Russia’s Nuclear Blueprints Exposed In Huge Document Leak.
According to reports this week from Danwatch, a Danish media outlet, and Der Spiegel in Germanymore than 2 million documents exposed in a database revealed Russia’s nuclear weapons facilities with unprecedented levels of detail. Reporters sifted through the massive trove of documents related to Russian military procurement, as Russian authorities gradually restricted access. They found blueprints for nuclear plants across the country. Experts described the leak as an unprecedented breach of Russia’s security in nuclear matters. The data could be extremely useful to foreign governments and intelligence agencies.
These documents show how Russia’s nuclear facilities were rebuilt in the last few years, including where new facilities were created. They also include detailed site plans, including the locations for barracks, watchtowers and underground tunnels that connect buildings. The documents include descriptions of IT and security systems. This includes information on surveillance cameras and electric fences, as well as alarm systems. Danwatch reports that”It is written exactly where the control rooms are, and which buildings are linked to each other by underground tunnels.”
Cops Used License Plate Recognition Cameras in Search for Woman Who Got an Abortion
License-plate-recognition cameras are creating huge databases of people’s movements across America–capturing where and when cars are traveling. Since years, there have been fears that the cameras can be weaponized by private investigators or law enforcement officials and used against those who seek abortions or provide abortion-related care. The Johnson County Sheriff’s Office, in Texas (where abortions are almost all illegal), searched 83,000 Flock license plate reader cameras to find a woman who they believe had a self administered abortion. 404 Media reported on this this week. Sheriff Adam King stated that the officials were not trying to “block the woman from leaving the state”but rather searching for her because her family was worried about her safety. Experts say that a search of the entire United States reveals the vast dragnet of license plate-reader cameras, and how those seeking abortions are tracked. Eva Galperin is the director of cybersecurity for the Electronic Frontier Foundation. She told 404 Media that this type of surveillance does not make her feel any better.

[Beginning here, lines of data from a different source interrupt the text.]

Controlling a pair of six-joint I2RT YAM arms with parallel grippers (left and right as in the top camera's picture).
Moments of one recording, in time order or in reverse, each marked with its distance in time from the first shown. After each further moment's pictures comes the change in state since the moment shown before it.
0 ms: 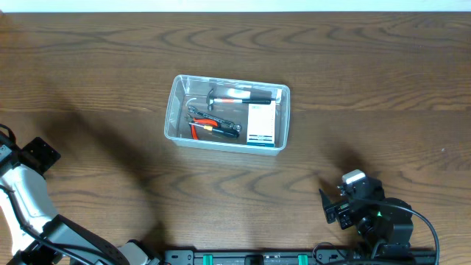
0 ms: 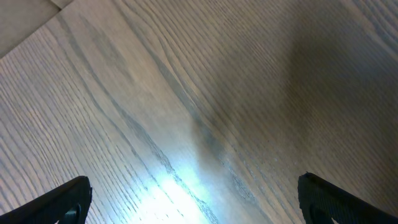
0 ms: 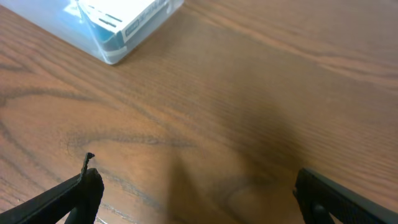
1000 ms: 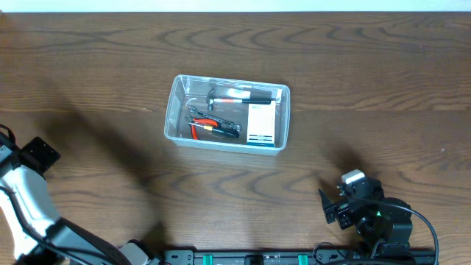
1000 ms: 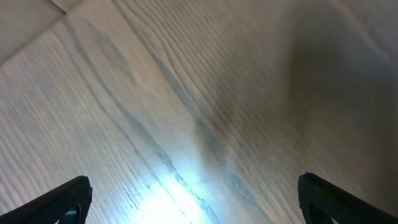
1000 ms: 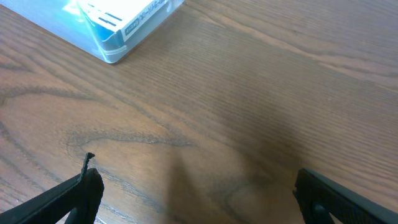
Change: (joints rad) left arm 0.000 -0.043 -0.002 -0.013 0.000 0.000; right arm 0.000 0.000 -0.003 0.003 0.000 0.000
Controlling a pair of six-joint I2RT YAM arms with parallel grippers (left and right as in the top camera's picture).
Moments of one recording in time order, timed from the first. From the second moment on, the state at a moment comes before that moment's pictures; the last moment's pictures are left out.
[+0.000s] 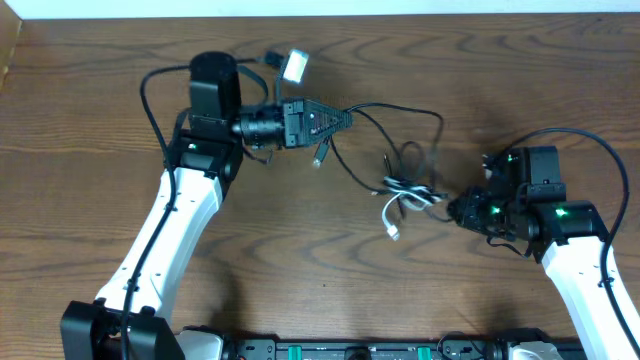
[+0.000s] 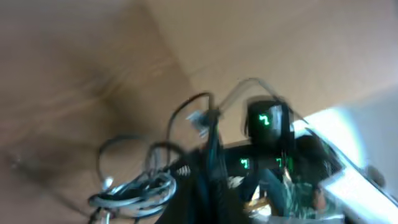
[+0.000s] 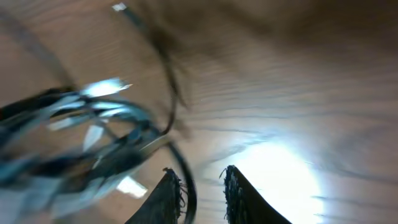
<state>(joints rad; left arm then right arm) -0.20 1.48 1.12 -0.10 1.17 -0.65 0.09 1.16 0.82 -0.82 -0.36 0.40</state>
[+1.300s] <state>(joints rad) -0.37 1.52 1.12 -0.66 0.32 -0.73 0.33 1.46 0.81 -0.12 -0.37 0.29</state>
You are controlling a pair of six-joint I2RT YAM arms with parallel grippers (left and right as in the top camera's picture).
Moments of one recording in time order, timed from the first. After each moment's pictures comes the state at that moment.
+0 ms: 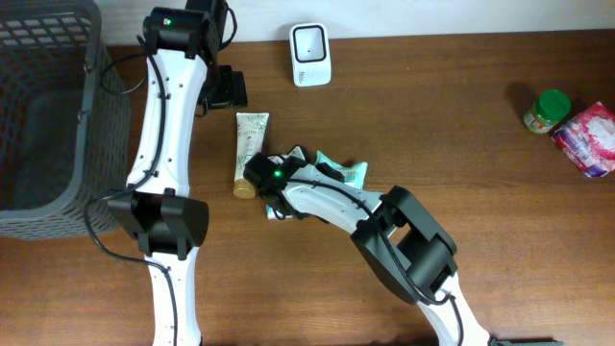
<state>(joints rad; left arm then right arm) -0.18 2.34 2.63 -1.69 -0.18 -0.30 0.80 2.25 1.62 -0.97 0.69 0.27</state>
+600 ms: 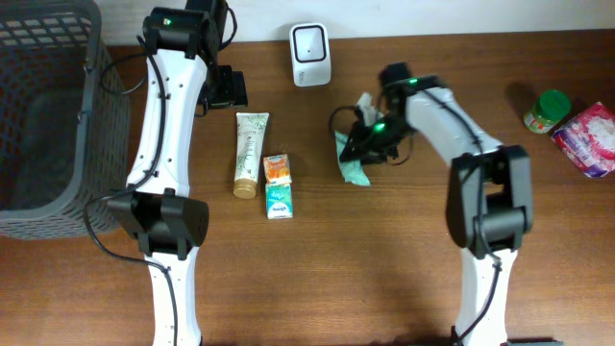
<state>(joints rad) -0.18 2.34 2.63 -1.69 -0.18 -0.30 0.15 2.25 1.77 -1.06 -0.74 0.10</state>
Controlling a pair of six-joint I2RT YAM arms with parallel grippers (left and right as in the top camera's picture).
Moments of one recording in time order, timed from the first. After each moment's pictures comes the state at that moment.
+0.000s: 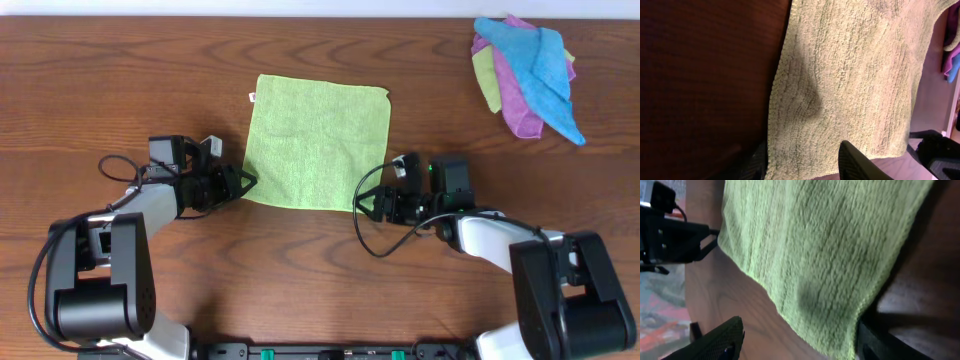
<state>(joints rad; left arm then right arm) 0.07 1.75 0.74 -0.14 0.70 -0.32 0.20 1.68 0.55 0.13 -0.74 0.47</state>
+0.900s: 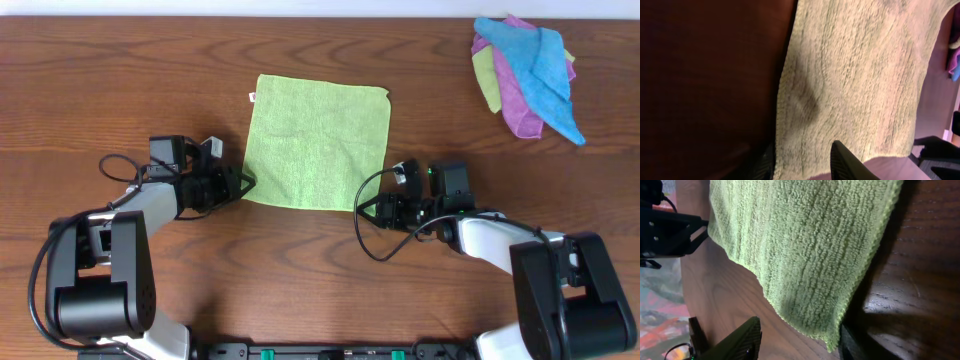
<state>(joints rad) 0.07 1.76 0.75 -0.18 0.70 -0.31 0.20 1.68 0.55 0.08 -0.74 0.46</state>
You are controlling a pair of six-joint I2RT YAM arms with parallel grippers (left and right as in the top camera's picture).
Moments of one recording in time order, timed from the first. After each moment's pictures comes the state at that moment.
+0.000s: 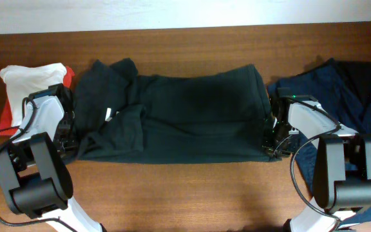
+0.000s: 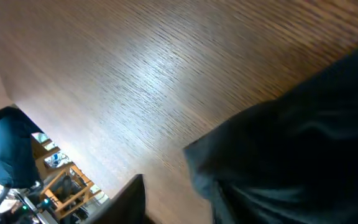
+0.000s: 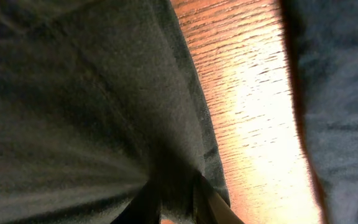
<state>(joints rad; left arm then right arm) 0.26 1.95 1.32 -1.18 -0.58 -0.26 0.00 1.85 1.08 -1.01 0.05 0.31</state>
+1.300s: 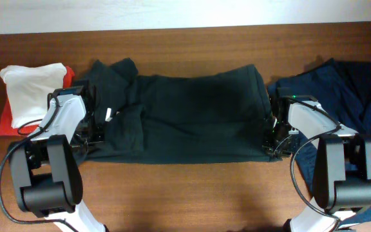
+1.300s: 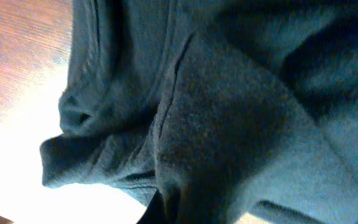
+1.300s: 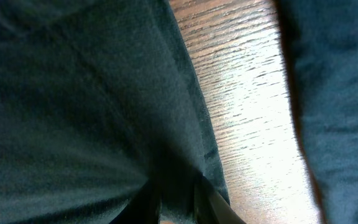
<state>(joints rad) 0.10 1.93 1.29 -1.12 -0.28 -0.14 0.00 1.85 1.07 -1.00 0.05 0.31</state>
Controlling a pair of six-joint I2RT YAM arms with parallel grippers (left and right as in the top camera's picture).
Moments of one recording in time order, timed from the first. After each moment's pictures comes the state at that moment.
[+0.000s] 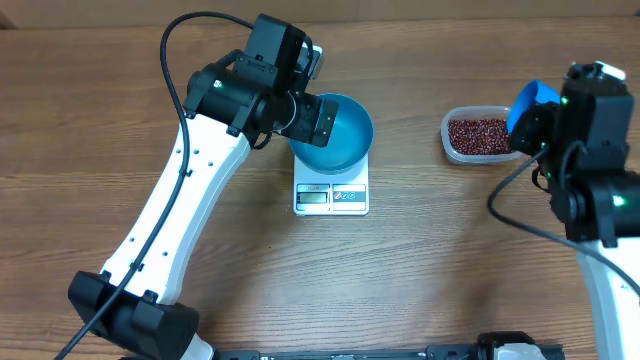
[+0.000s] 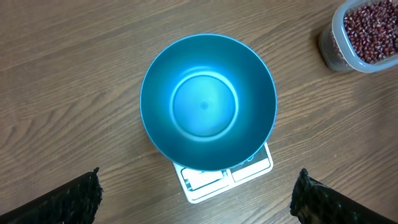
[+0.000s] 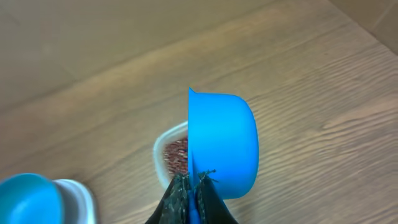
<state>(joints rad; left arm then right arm) -0.43 1.74 1.84 -1.14 0.07 -0.10 0.03 1.21 1.37 -0.89 0.27 0.35</state>
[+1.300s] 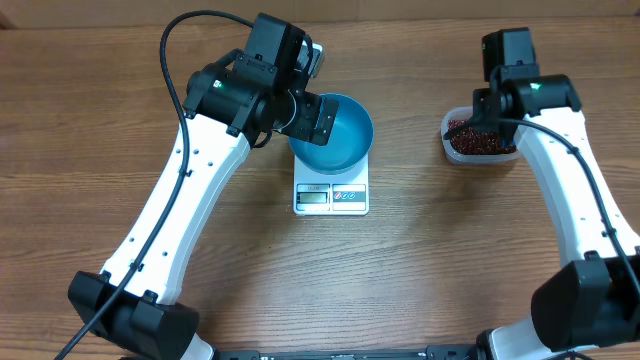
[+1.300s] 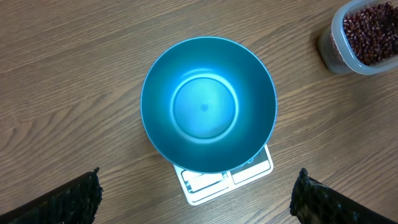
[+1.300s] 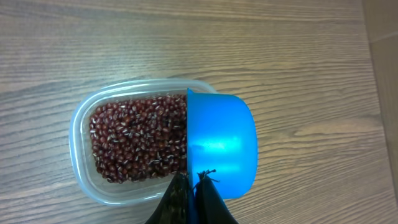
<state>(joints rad) -0.43 1.74 1.84 -1.13 0.07 -0.10 0.09 1.71 1.55 -0.97 0.43 0.07</state>
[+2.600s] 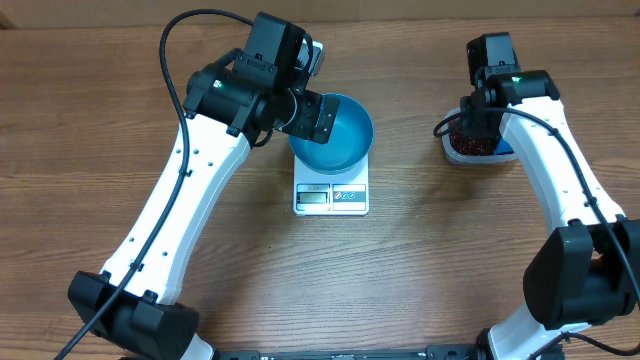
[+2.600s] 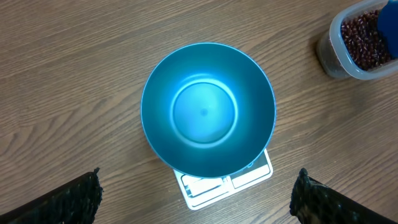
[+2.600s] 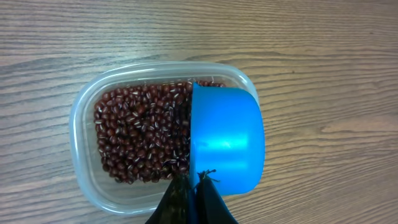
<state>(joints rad) -0.43 1.74 1.84 -1.11 0.07 -0.10 0.09 1.81 1.55 -0.98 0.39 0.07</state>
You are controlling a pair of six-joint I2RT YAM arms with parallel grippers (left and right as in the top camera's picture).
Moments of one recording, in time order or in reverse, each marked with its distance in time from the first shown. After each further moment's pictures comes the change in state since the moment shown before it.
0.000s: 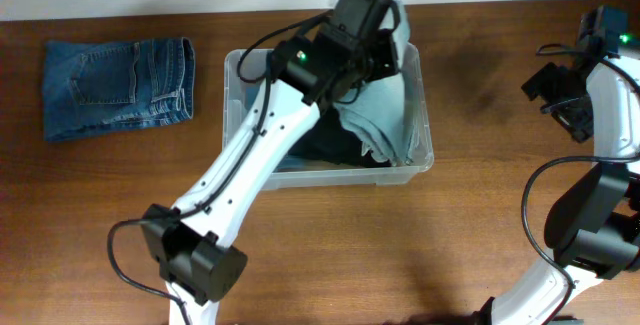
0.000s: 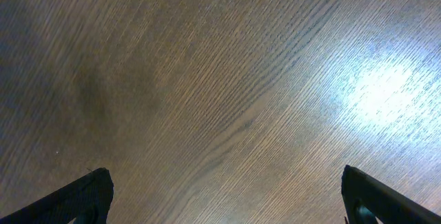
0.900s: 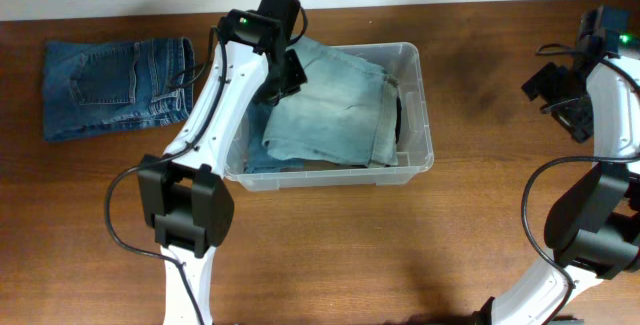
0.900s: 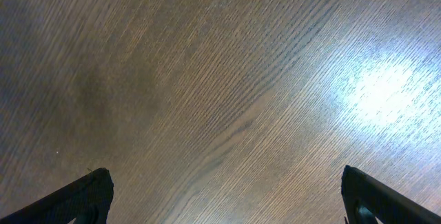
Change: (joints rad) left arm 0.281 0.203 0.000 -0.370 -0.050 0.011; right arm 0.000 0.000 0.000 0.000 0.000 0.001
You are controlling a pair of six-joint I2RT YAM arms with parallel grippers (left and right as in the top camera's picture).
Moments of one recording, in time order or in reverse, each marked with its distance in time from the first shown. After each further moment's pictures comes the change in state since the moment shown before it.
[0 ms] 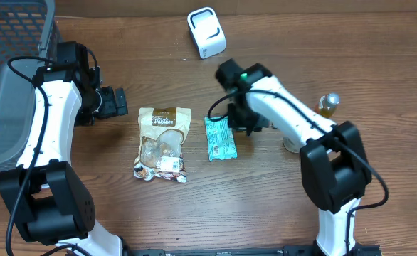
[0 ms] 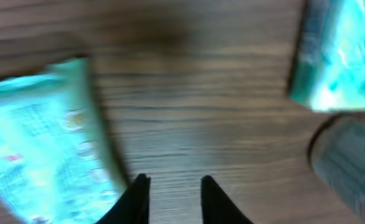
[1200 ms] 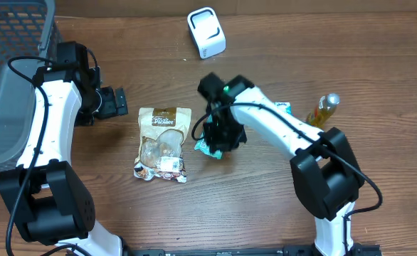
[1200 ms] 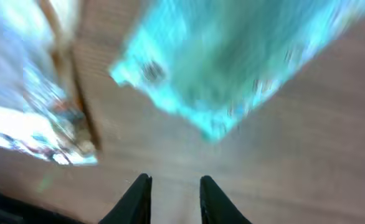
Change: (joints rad) left arm 0.000 0.000 0.000 0.000 0.000 0.000; right arm 0.114 -0.008 0.013 0.021 -0.367 -0.129
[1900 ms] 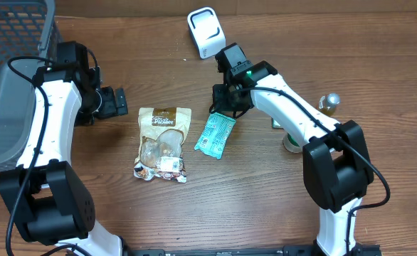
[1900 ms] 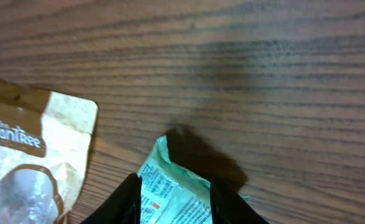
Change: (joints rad) left arm 0.000 0.000 0.000 0.000 0.000 0.000; right arm -0.127 0.010 0.002 0.351 0.166 -0.029
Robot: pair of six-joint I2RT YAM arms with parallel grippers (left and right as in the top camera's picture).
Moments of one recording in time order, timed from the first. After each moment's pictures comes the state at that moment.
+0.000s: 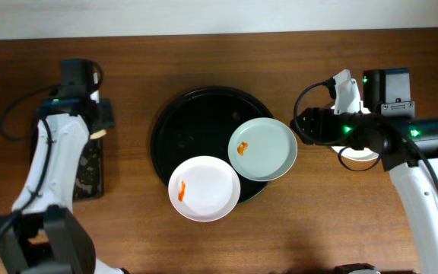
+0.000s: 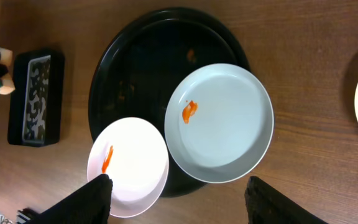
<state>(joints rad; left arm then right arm) 0.08 1.69 1.38 -0.80 -0.24 -0.05 0.07 1.33 1.39 -1.06 -0.44 0.18</state>
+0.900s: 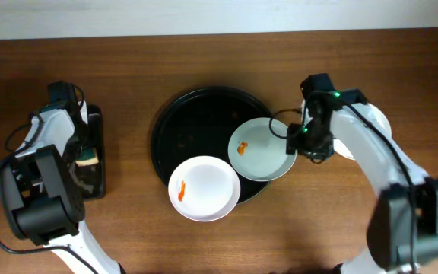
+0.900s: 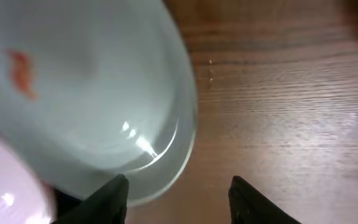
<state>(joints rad) 0.28 2.05 1.38 -0.69 -0.12 0.04 0.16 1.75 1.34 -1.10 -0.15 0.30</state>
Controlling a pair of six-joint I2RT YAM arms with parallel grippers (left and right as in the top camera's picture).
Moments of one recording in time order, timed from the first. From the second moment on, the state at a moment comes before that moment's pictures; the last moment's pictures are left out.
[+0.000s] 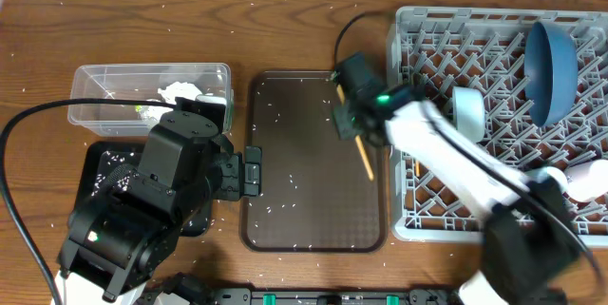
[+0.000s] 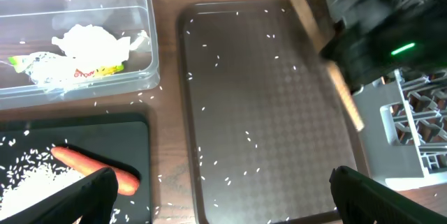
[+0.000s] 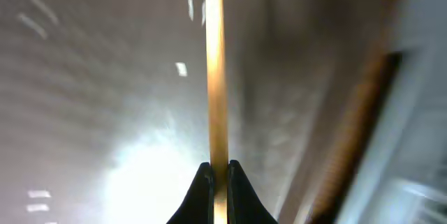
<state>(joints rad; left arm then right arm) -0.48 0.97 1.31 -1.20 -0.09 -0.33 0.54 1.73 1.32 -0.71 0.08 0.28</state>
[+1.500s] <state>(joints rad) -0.48 0.97 1.31 -1.20 -0.09 -0.33 0.32 0.98 1.32 -1.30 -0.02 0.29</state>
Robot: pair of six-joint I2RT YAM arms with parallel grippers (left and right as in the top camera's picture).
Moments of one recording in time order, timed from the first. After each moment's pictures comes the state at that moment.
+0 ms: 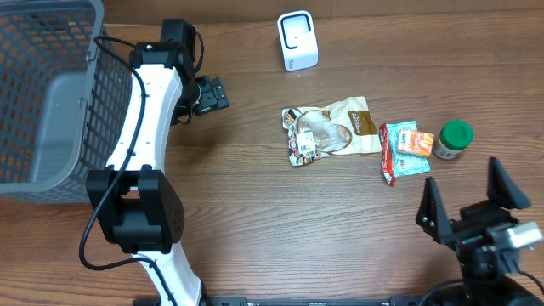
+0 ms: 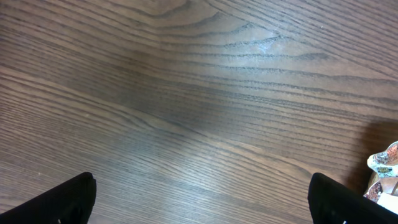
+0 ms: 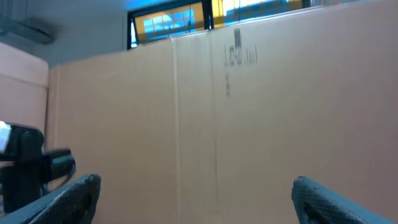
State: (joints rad) left arm -0.02 1.99 1.83 -1.24 -0.05 -0.38; right arm 0.20 0.01 0.18 0.35 -0.07 0.10
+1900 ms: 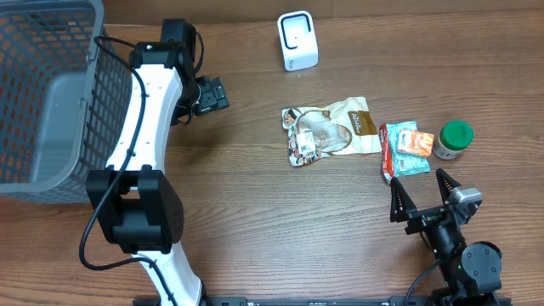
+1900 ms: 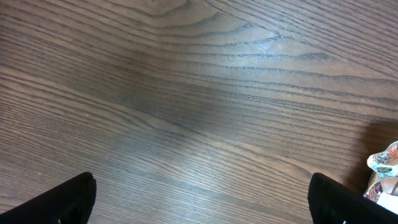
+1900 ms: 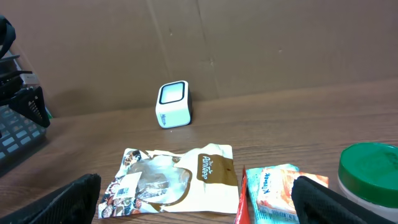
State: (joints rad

Investment Scam Company linked to $200 Million Losses Sanctioned By US Government
Philippines based company Funnull Technology, and its boss Liu Lizhi have been sanctioned by the US Treasury’s Office of Foreign Assets Control because of their links to investment scams and romance scams. These are often referred as “pig butchering” scams. “Funnull directly facilitated many of these schemes resulting in more than $200 million in US victims-reported losses,” OFAC stated in a statement announcing sanctions. The company purchases IP address from major cloud service provider and then sells it to cybercriminals, who can use them to host a scam website. According to OFAC, Funnull “is linked to the majority” investment scam websites reported by the FBI. In January, independent cybersecurity journalist Brian Krebs described how Funnull (19459079) was abusing Amazon and Microsoft cloud services.